TASK OBJECTIVE
With the pictures removed, please write out every line below exactly as given.
Segment Start: EXERCISE DATA
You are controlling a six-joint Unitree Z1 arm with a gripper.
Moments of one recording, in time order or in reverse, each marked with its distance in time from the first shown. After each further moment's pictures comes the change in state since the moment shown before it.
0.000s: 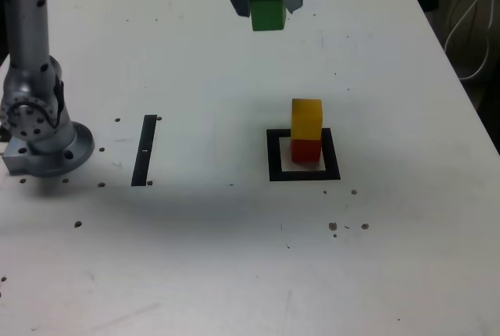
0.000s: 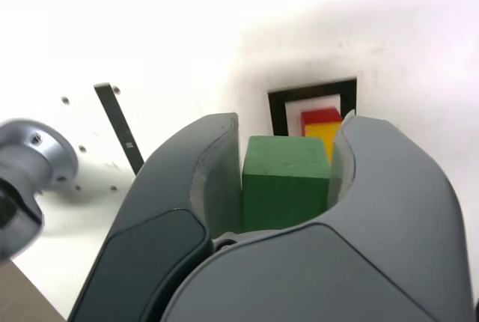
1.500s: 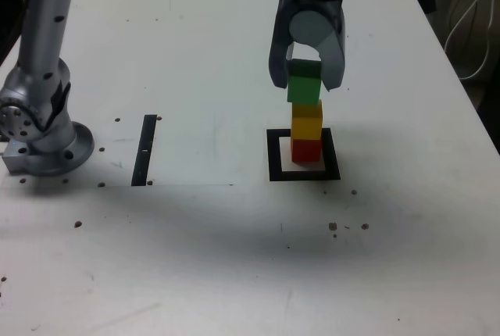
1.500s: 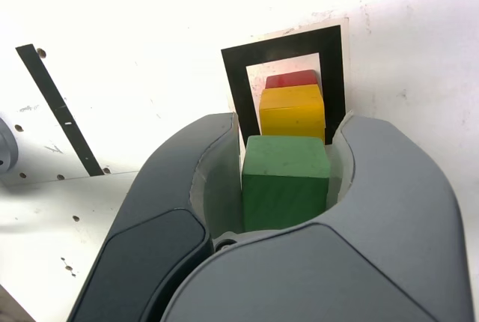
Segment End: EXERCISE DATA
RESPONSE TO THE EXERCISE
You are controlling a six-joint Unitree Z1 arm with a gripper.
Moments of one recording, in time order or in reverse, each marked with its distance in time from the first shown. After each further moment's pictures comes the change in state since the moment shown before it.
0.000s: 
0.000s: 
1.500s: 
1.500s: 

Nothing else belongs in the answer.